Hound-of-chulainn said:


> Oh, you don't need to add the full url to your FA page in your bio. Yours is going to "Lightly"'s page instead right now 'cause it hit the character limit.
> They should really update that to make it less confusing for people. ^_^"


I would have never even noticed that, thanks for pointing it out! Just updated it along with my Discord name


----------



## LameFox (Jan 3, 2022)

lol. I had wondered why that was empty, considering the thread.


----------



## Seabear24 (Jan 16, 2022)

Ive also been trying to make art friends @-@ 
I feel like its hard because the usual group I run with is so 'artistic chatty' but rarely shows work for it if that makes sense? But heres a few of my pieces. Im not really a good furry artist but i can draw dragons haha


----------



## Hoodwinks (Jan 17, 2022)

Hey there! 

I'm not very active in groups. I tend to post my art on my socials and run for the hills on most days haha. That being said, I'm pretty active in non-art spheres and chatty on here, so feel free to share your work! A bunch of us are always pretty keen to offer tips and pointers if the thread owner requests it


----------



## lightlyused (Jan 19, 2022)

Hoodwinks said:


> Hey there!
> 
> I'm not very active in groups. I tend to post my art on my socials and run for the hills on most days haha. That being said, I'm pretty active in non-art spheres and chatty on here, so feel free to share your work! A bunch of us are always pretty keen to offer tips and pointers if the thread owner requests it


Woohoo! also sorry it took a couple days to respond-
I just got back from vacation! My Furaffinity is https://www.furaffinity.net/user/lightlyused/ if you wanna take a look


----------



## lightlyused (Jan 19, 2022)

Seabear24 said:


> Ive also been trying to make art friends @-@
> I feel like its hard because the usual group I run with is so 'artistic chatty' but rarely shows work for it if that makes sense? But heres a few of my pieces. Im not really a good furry artist but i can draw dragons haha


That's so good! Love your line work
I haven't done a traditional drawing in forever. I've had an ipad I've been using as a tablet for a couple of years ago and I'm spoiled


----------



## SodaTheAlien (Jan 20, 2022)

Hi! Sorry if I’m too late to this discussion but I am also an artist and would love to chat ^^ I also have a discord group I hang with if you are open to joining another one haha. Or if you just want to chat on discord my user is FurryPotato#7472 :3 hope you are healthy and happy!!  oh! Also I can be awkward at times. Hope that’s not too much of an issue!!


----------



## SodaTheAlien (Jan 20, 2022)

SodaTheAlien said:


> Hi! Sorry if I’m too late to this discussion but I am also an artist and would love to chat ^^ I also have a discord group I hang with if you are open to joining another one haha. Or if you just want to chat on discord my user is FurryPotato#7472 :3 hope you are healthy and happy!!  oh! Also I can be awkward at times. Hope that’s not too much of an issue!!

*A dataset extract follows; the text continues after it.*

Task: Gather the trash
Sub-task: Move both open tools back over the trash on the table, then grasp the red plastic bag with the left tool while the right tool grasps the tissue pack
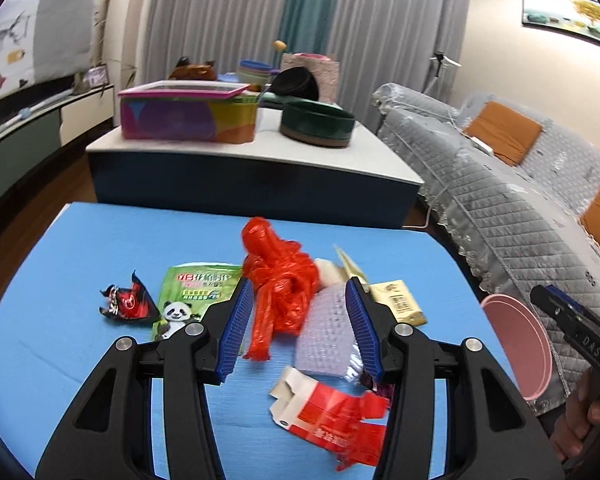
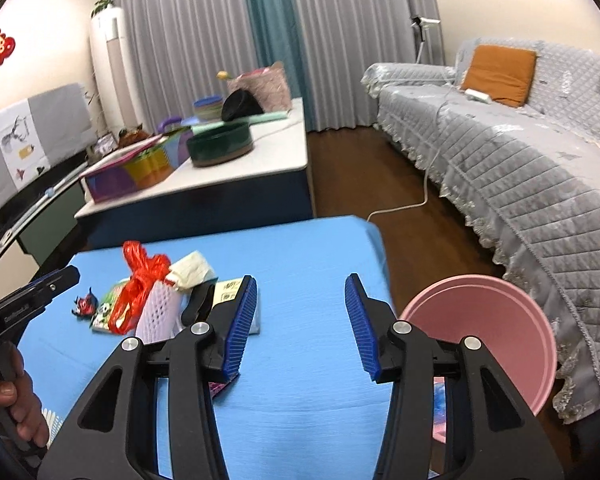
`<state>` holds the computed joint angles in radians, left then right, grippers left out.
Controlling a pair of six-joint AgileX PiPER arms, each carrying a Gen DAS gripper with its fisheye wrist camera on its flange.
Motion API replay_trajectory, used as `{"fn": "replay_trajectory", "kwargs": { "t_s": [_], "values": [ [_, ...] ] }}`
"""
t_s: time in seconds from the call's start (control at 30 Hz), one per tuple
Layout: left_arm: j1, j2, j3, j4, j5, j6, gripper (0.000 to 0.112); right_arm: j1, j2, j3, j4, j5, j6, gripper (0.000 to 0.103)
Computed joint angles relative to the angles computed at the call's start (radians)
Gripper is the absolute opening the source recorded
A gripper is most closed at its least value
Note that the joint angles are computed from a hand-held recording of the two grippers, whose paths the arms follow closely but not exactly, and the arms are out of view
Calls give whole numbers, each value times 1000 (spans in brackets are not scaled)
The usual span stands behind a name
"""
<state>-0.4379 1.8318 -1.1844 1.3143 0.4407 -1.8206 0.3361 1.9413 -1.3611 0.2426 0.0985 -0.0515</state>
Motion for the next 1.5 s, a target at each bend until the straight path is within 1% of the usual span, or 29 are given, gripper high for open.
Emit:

Also your art is really good! How dare you say your a beginner :0 your amazballs!


----------



## Seabear24 (Jan 20, 2022)

lightlyused said:


> That's so good! Love your line work
> I haven't done a traditional drawing in forever. I've had an ipad I've been using as a tablet for a couple of years ago and I'm spoiled


Ah, thanks so much! Yeah I'm fairly new to digital myself, but it's def fun. It's easier to sketch, that's for sure. My husband bought me my first tablet a few years ago but I didn't really start to break into it until just the last year or so. It's a learning experience. It makes for more refining which is nice, there's a lot of things that digital allows that you just can't replicate in traditional


----------



## lightlyused (Jan 21, 2022)

SodaTheAlien said:


> Hi! Sorry if I’m too late to this discussion but I am also an artist and would love to chat ^^ I also have a discord group I hang with if you are open to joining another one haha. Or if you just want to chat on discord my user is FurryPotato#7472 :3 hope you are healthy and happy!!  oh! Also I can be awkward at times. Hope that’s not too much of an issue!!


I'll add you!


----------



## SodaTheAlien (Jan 21, 2022)

oki! ^^


----------



## Aquasystem (Jan 22, 2022)

lightlyused said:


> Hello! I was wondering if any artists on the site enjoy networking/trading tips/etc? To be totally honest I've fairly new to the site and fandom in general and would love to meet someone who's got a little more experience navigating the community.
> 
> Not totally sure if I have a specific questions, but I'd love any advice/critiques other artists have of my work!


hey hey im new too! made this account yesterday and in search of connections with other artists from this community! it's nice to meet you and i adore your art,if you have an FA account if you want we can watch each other there i have discord too if you wanna but i prefer if i just dm it to you instead of sending it in a public forum :0


----------



## Aquasystem (Jan 22, 2022)

Seabear24 said:


> Ive also been trying to make art friends @-@
> I feel like its hard because the usual group I run with is so 'artistic chatty' but rarely shows work for it if that makes sense? But heres a few of my pieces. Im not really a good furry artist but i can draw dragons haha


we can be friends also ur art is cool >:0


----------



## Seabear24 (Jan 22, 2022)

Aquasystem said:


> we can be friends also ur art is cool >:0


Ah thanks so much! My handle on FA is the same as here haha, feel free to add me if you want! I kind of lurk the forums but im not really active in any one area, though i do have a discord im on pretty consistently


----------